Various Russian academics have challenged such portrayals of Wahhabism as a "catch-all phrase" that characterises trends that depart from normative Islam and warn of the disfiguring inferences of such an approach. These include Professor Vitaly Naumkin, Director of Islamic Studies Centre at the Russian Academy of Sciences, and author Aleksei Malashenko, who assert that:
 Wahhabi movement of Ibn 'Abd al-Wahhab was only one of the various Salafi movements and has different strands within itself
 Using the term "Wahhabism" suggests a monopolistic mentality that distinguishes between "true Islam" and a wrong version, eroding the ability to envision Islamic religious pluralism. This may also result in radicalisation of neo-traditionalist establishment which becomes hostile to Salafis, reformists and various Muslim groups they deem heterodox
 The term is abusive and has become increasingly used as a politically correct label to censure any political rivals. Oftentimes, many apolitical Muslims are the first victims of anti-Wahhabi campaigns

Central Asia 
Across Central Asia, authoritarian governments conceptualise "Wahhabism" to label various Islamic revivalist, social and political opposition movements and group them alongside militant Islamists. The political classes widely deploy the usage of the term "Wahhabism" to suppress any unauthorised religious activity. As a result, Sufi reformers, modernist intellectuals and various political activists have been targeted under the charge of "Wahhabism". Oftentimes, Iran-inspired shi'ite activists are also labelled "Wahhabi". In political  discourse, the "wrong" type of Islam is labelled as "fundamentalist" and "Wahhabi" and numerous arbitrary arrests, detentions and torture are meted out under the pretext of Wahhabism.

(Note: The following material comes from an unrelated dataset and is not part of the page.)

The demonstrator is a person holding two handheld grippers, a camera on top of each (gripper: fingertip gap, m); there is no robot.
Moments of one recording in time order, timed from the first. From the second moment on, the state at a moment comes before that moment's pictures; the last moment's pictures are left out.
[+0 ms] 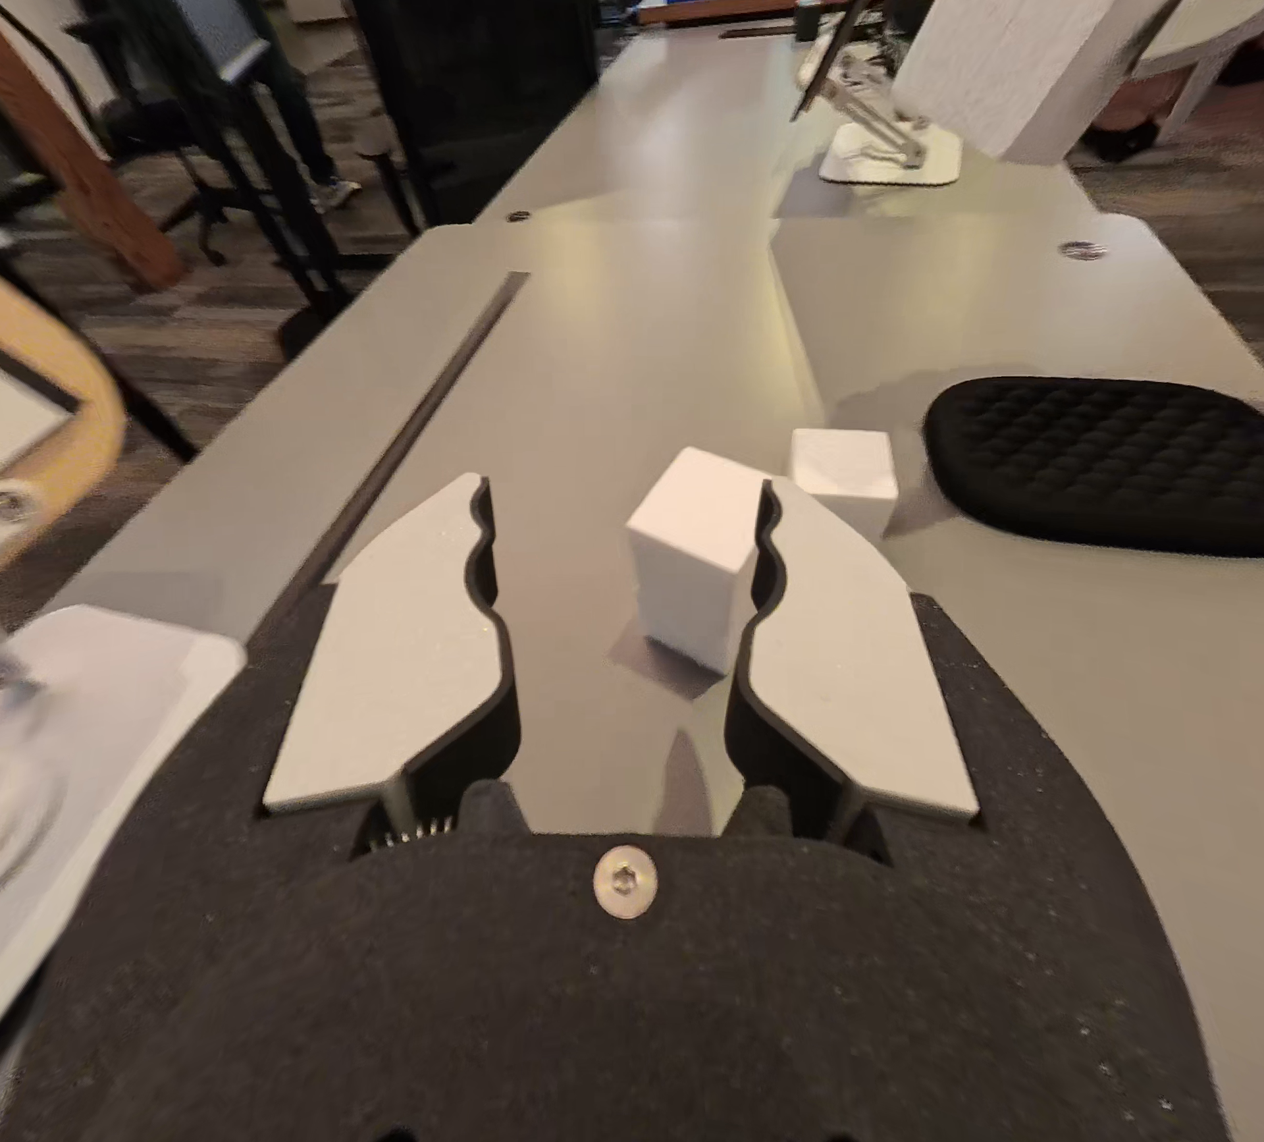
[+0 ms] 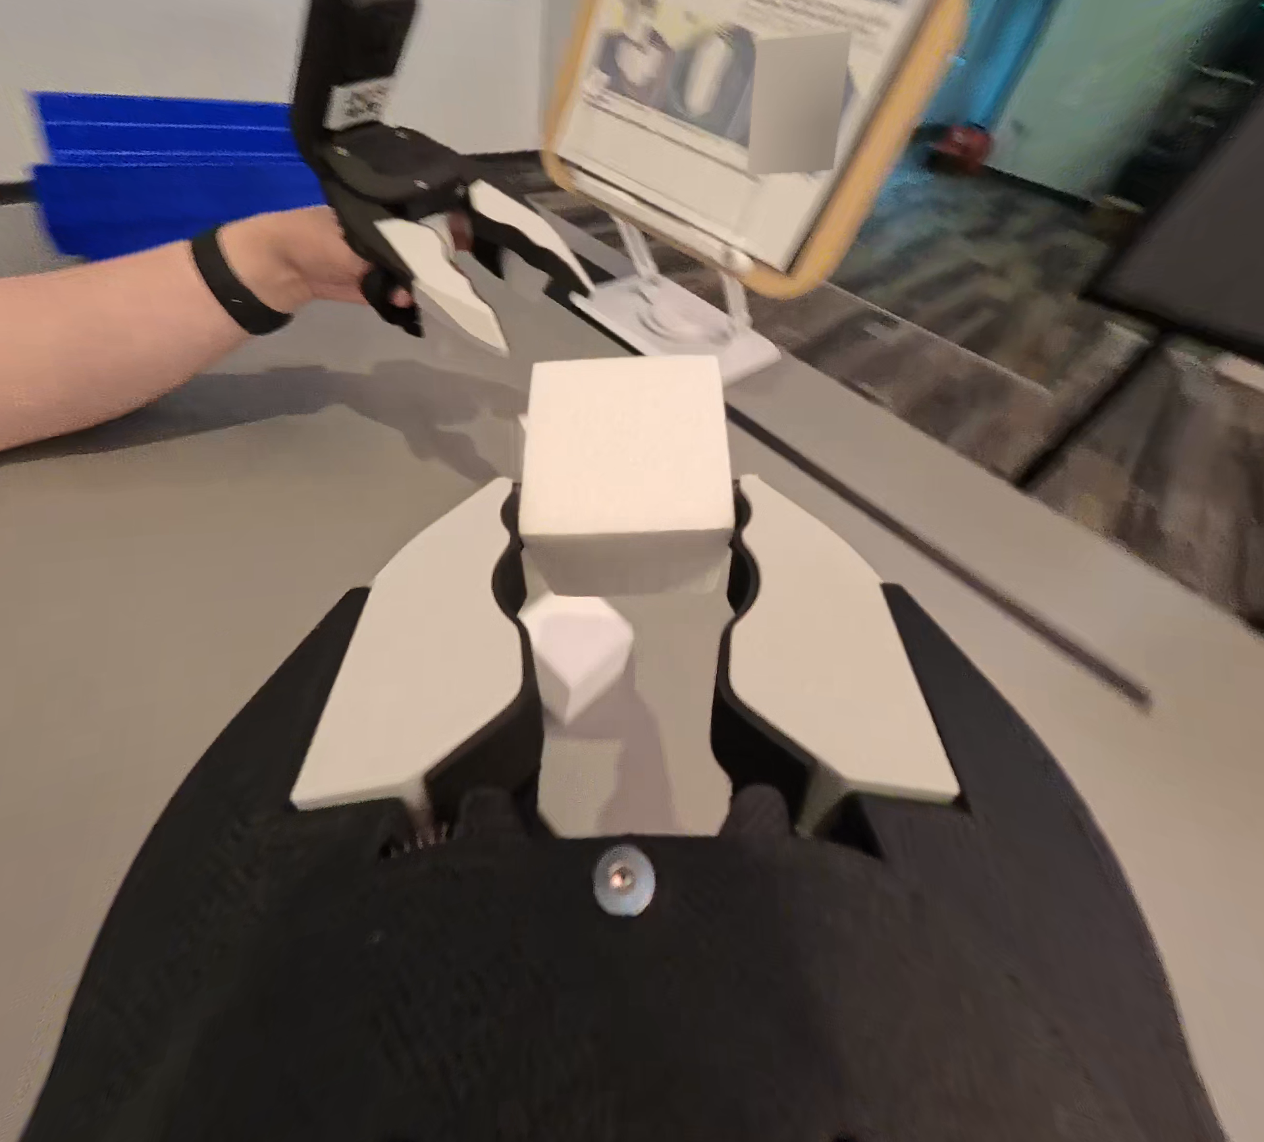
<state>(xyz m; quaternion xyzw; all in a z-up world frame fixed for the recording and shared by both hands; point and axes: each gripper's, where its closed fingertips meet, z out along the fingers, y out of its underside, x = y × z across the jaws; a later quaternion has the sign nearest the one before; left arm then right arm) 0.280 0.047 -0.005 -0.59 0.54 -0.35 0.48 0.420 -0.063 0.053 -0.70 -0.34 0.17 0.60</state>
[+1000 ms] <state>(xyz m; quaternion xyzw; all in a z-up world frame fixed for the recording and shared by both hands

In 1998, loudspeakers in Uzbek Mosques were banned, alleging that it was a "Wahhabi" practice.

Western usage 
In the Western world, before the 2000s, the term "Wahhabism" was mainly used in academic, scholarly circles in the context of Ibn 'Abd al-Wahhab's Muwahhidun movement and its historical evolution in the Arabian Peninsula. During the post-9/11 era, the term came to be used for a wide range of militant Islamist movements across the World in various media depictions.